Here are contours of the Mahalanobis distance/Gaussian likelihood centred at T (17, 4) (open circle), and two points A: (16,3) and B(15,3). You can see the point at (15,3) is closer than that at (16,3) in this metric.

library(ellipse)
plot(ellipse(S,centre=T,level=0.6),type="n")
points(c(16,15,17),c(3,3,4),pch=c(19,19,1))
polygon(ellipse(S,centre=T,level=0.6),col="#AA00AA20",border=NA)
polygon(ellipse(S,centre=T,level=0.5),col="#AA00AA20",border=NA)
polygon(ellipse(S,centre=T,level=0.4),col="#AA00AA20",border=NA)
polygon(ellipse(S,centre=T,level=0.3),col="#AA00AA20",border=NA)
polygon(ellipse(S,centre=T,level=0.2),col="#AA00AA20",border=NA)
polygon(ellipse(S,centre=T,level=0.1),col="#AA00AA20",border=NA)

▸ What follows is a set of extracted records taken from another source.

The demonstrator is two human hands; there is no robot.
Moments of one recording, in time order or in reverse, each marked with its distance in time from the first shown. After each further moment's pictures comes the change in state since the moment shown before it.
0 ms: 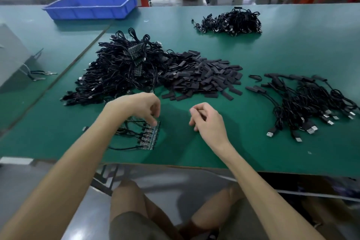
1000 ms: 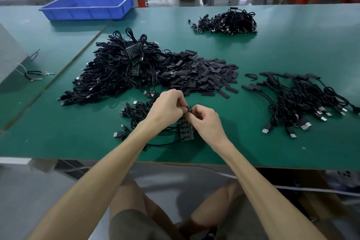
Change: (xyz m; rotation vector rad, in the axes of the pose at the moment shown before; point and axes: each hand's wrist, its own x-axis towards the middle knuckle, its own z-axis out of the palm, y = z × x) left_hand 0.012 0.072 0.044 -0.463 0.558 0.106; right_hand -0.001 -0.004 -0.008 -0.056 -0.062 -0.003
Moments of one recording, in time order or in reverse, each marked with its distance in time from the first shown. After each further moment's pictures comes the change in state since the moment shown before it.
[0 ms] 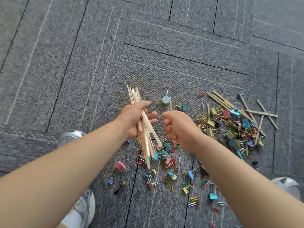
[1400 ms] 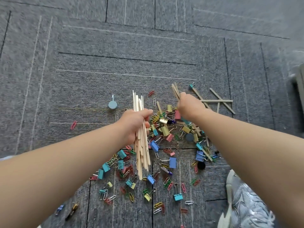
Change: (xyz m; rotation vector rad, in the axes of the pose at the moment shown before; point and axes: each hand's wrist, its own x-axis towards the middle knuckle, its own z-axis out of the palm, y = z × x) left_hand 0.024 -0.064 0.138 0.444 -0.091 -0.091; right_hand 0.072 0.018 -0.213 -1.124 0.461 -0.171
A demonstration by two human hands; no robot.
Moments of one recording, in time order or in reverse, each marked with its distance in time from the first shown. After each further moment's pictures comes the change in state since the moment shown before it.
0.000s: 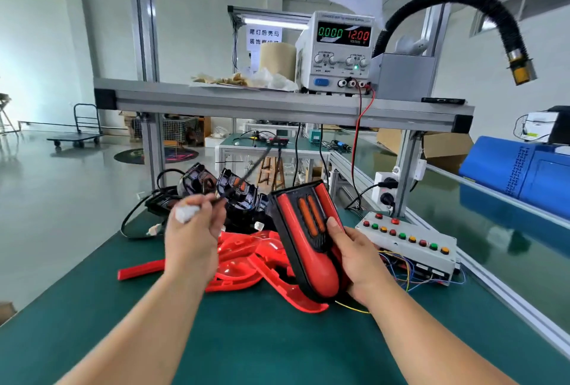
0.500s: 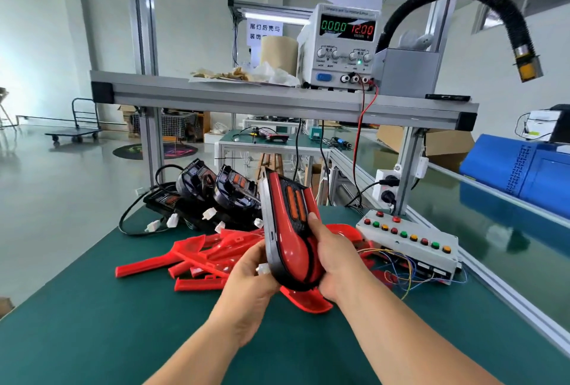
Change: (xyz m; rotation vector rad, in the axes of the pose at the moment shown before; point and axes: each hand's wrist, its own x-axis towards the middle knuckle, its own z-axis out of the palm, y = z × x) left_hand -0.070 -0.061 -0.014 0.232 -0.543 -0.257; right_hand -0.002 -0.006 0.050 0.057 0.146 0.309
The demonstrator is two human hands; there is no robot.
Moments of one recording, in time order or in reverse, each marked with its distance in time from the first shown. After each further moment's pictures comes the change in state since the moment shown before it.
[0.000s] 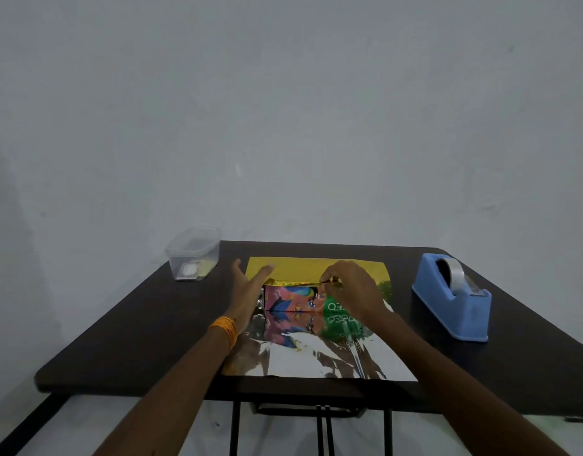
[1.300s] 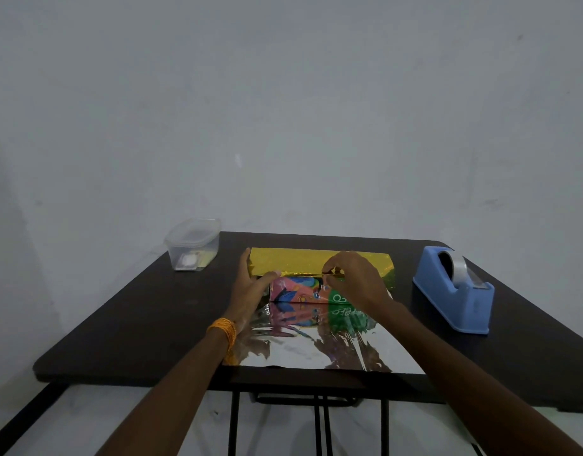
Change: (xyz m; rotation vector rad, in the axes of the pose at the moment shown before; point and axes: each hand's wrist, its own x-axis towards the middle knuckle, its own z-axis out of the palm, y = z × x) left_hand -0.020 -0.005 0.001 0.011 -0.093 0.134; right_hand 0.002 0.002 -0.002 -0.059 0.008 -0.071
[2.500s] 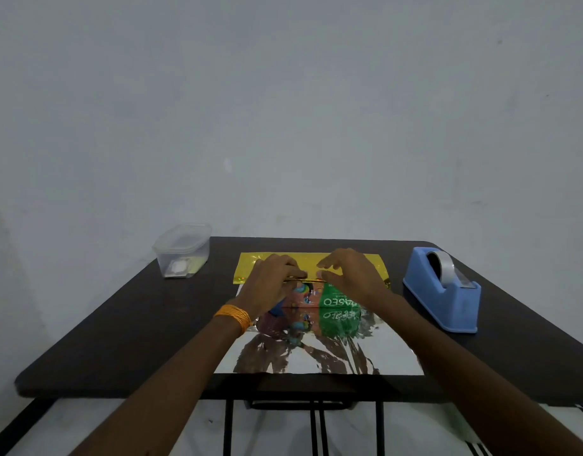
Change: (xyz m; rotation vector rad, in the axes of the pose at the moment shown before) left_hand 0.036 0.013 0.029 1.037 -0.251 0.780; right_hand 0.006 0.011 -0.021 0.071 -0.054 0.003
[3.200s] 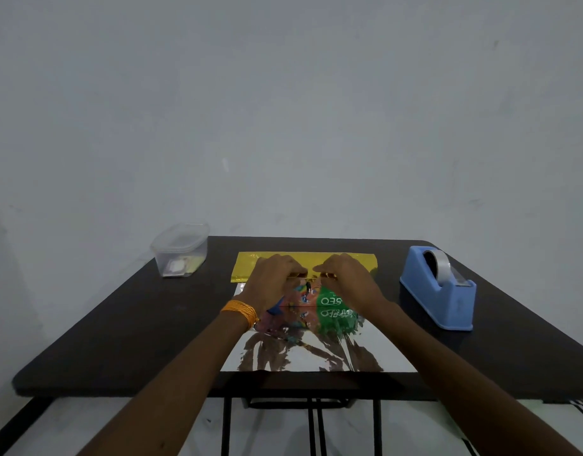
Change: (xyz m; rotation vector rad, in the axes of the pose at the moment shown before) left_hand 0.008 0.006 0.001 -0.042 -0.074 -0.066; right_hand -0.005 0.006 0.016 -0.085 -0.015 -0.068
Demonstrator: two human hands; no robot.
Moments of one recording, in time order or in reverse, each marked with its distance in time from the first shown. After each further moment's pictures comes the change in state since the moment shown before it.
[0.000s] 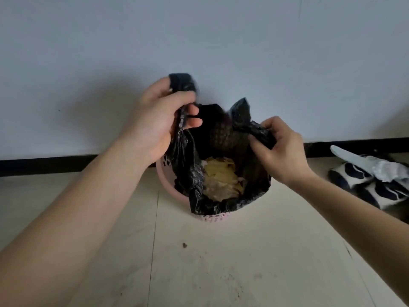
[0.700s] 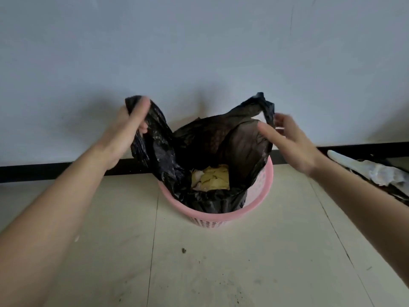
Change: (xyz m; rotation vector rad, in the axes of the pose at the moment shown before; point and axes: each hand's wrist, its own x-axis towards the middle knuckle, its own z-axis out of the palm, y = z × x) left_hand 0.019 -0.021 -0.089 0.703 0.063 0.013; right_hand 0.022 0.009 -0.041 0.071 -0.297 0.252
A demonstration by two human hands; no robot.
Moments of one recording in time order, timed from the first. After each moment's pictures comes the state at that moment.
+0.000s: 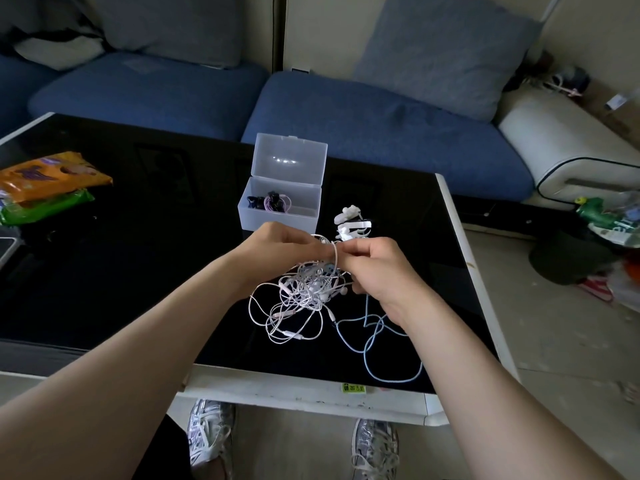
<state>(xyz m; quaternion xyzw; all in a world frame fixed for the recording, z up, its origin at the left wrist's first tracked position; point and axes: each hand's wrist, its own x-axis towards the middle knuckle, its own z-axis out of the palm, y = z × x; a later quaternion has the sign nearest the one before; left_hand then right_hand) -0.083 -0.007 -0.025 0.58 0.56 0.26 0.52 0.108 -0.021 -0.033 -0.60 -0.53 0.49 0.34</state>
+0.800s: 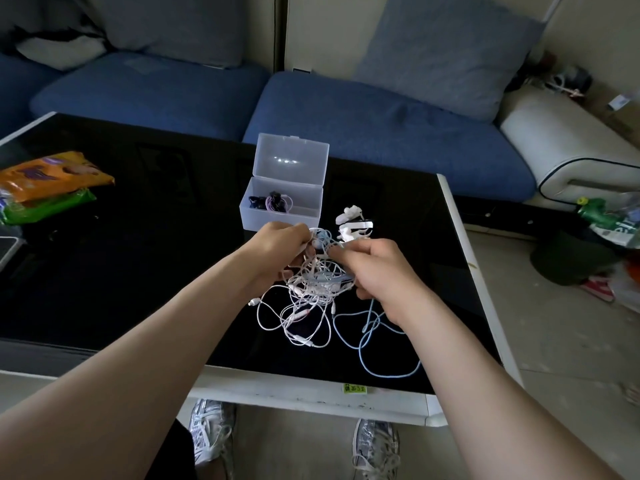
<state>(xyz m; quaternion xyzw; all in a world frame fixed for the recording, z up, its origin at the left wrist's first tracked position) -0.072 0.000 -0.026 0.45 0.61 0.31 0.57 0.104 -0.018 -0.031 -0.64 -0.49 0.49 0.31</state>
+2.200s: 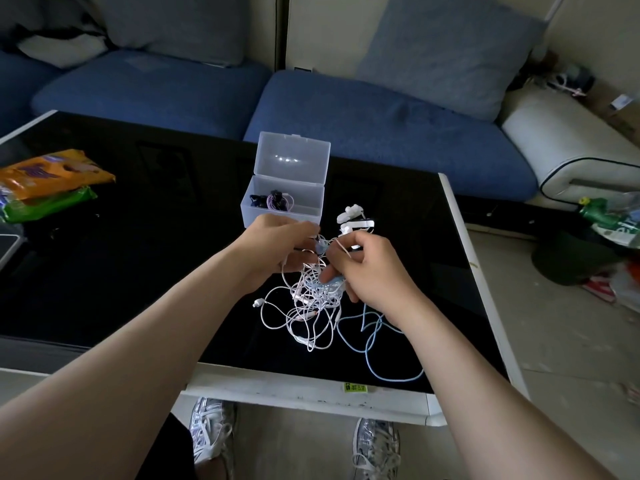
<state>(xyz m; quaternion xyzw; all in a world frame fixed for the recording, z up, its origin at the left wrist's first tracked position) -0.081 0.002 -0.028 0.43 0.57 0.36 0.60 0.101 -0.027 -0.032 -0.57 -0.59 0.47 0.32</state>
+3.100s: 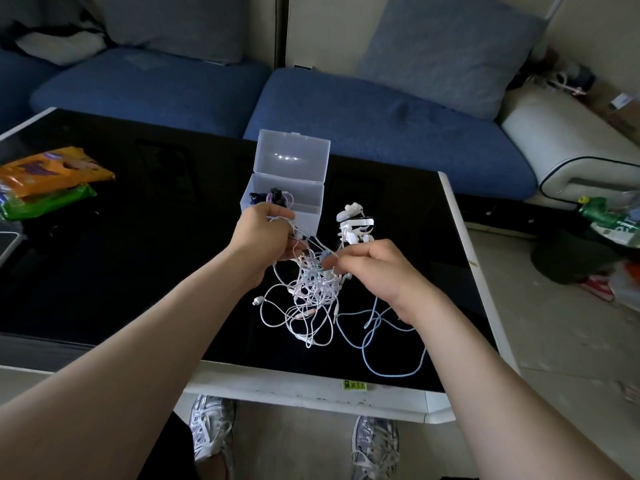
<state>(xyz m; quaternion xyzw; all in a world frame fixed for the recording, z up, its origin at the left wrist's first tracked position) -0.084 0.013 -0.040 0.38 0.63 0.45 0.50 0.115 -0.021 -0.030 -0.61 -0.56 0.50 0.25</state>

• This is extremely helpful and just what I needed to understand the comments on the original post. Thanks to you and @mhdadk.
– Noah
Commented Jun 28, 2023 at 2:10
• Nice one! Looks really good. Commented Jun 28, 2023 at 12:13

Very qualitative but visual explanation: since your covariance matrix is not diagonal, the distribution of the samples is going to be tilted with respect to the main axes. Both $$(17,4)$$ and $$(15,3)$$ are close to its main axis, and are thus close to each other under the Mahalanobis distance. On the opposite, $$(16,3)$$ is closer to the "outside" of the samples cloud.

The other answers provided excellent graphical explanations. In this answer, I'll provide a numerical one.

Given a positive-definite covariance matrix $$\Sigma$$, the Mahalanobis distance between two points $$x$$ and $$y$$ in $$\mathbb R^n$$ is $$\sqrt{(x-y)^T \Sigma^{-1}(x-y)}$$ Because every covariance matrix is positive semi-definite, then its square root always exists and is symmetric. Let's call this square root $$\Sigma^{1/2}$$, such that $$\Sigma = \Sigma^{1/2}\Sigma^{1/2}$$. Let's also assume that $$\Sigma$$ is positive-definite, such that $$\Sigma^{-1}$$ exists and is equal to $$\Sigma^{-1/2}\Sigma^{-1/2}$$, where $$\Sigma^{-1/2}$$ is the inverse of $$\Sigma^{1/2}$$. Then, the Mahalanobis distance becomes \begin{align} \sqrt{(x-y)^T \Sigma^{-1}(x-y)} &= \sqrt{(x-y)^T\Sigma^{-1/2}\Sigma^{-1/2}(x-y)} \\ &= \sqrt{\left(\Sigma^{-1/2}(x-y)\right)^T\left(\Sigma^{-1/2}(x-y)\right)} \\ &= \sqrt{z^T z} \\ &= \|z\|_2 \end{align} where $$z = \Sigma^{-1/2}(x-y)$$. We can therefore see that the Mahalanobis distance is nothing but the Euclidean norm of the "whitened" version of $$x-y$$, such that if $$x-y$$ has a covariance of $$\Sigma$$, then $$z = \Sigma^{-1/2}(x-y)$$ has a covariance of $$I$$.

Going back to our case, let $$\Sigma = \begin{bmatrix}25 & 9\\9 & 5\end{bmatrix}$$ Then (computed using MATLAB's sqrtm function), $$\Sigma^{1/2} \approx \begin{bmatrix}4.8091 & 1.3683\\1.3683 & 1.7686\end{bmatrix}$$ and $$\Sigma^{-1/2} \approx \begin{bmatrix}0.2666 & -0.2063\\-0.2063 & 0.7250\end{bmatrix}$$ We can then compute $$z_A = \Sigma^{-1/2}(T - A)$$ and $$z_B = \Sigma^{-1/2}(T - B)$$ as \begin{align} T - A &= \begin{bmatrix}17 \\ 4\end{bmatrix} - \begin{bmatrix}16 \\ 3\end{bmatrix} = \begin{bmatrix}1 \\ 1\end{bmatrix} \\ z_A &= \Sigma^{-1/2}(T - A) \approx \begin{bmatrix}0.0604 \\ 0.5187\end{bmatrix} \\ T - B &= \begin{bmatrix}17 \\ 4\end{bmatrix} - \begin{bmatrix}15 \\ 3\end{bmatrix} = \begin{bmatrix}2 \\ 1\end{bmatrix} \\ z_B &= \Sigma^{-1/2}(T - B) \approx \begin{bmatrix}0.3270 \\ 0.3125\end{bmatrix} \end{align} By computing $$\|z_A\|$$ and $$\|z_B\|$$, we can see that $$\|z_A\| > \|z_B\|$$.